What to produce:
Where a line below has the string "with" in it, include it in the count, and give that count alone.

Recorded information:

Content starts

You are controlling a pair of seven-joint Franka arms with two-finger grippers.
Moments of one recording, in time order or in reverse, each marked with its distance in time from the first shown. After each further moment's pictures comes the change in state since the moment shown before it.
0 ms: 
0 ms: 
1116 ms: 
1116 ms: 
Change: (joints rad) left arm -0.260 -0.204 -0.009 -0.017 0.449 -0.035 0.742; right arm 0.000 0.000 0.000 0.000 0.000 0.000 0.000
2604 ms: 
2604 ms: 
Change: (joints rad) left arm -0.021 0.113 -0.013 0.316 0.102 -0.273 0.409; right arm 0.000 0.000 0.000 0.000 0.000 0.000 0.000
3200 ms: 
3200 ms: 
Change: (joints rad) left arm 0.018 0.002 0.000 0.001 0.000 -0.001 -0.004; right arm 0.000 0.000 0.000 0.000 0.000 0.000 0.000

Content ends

Task output:
2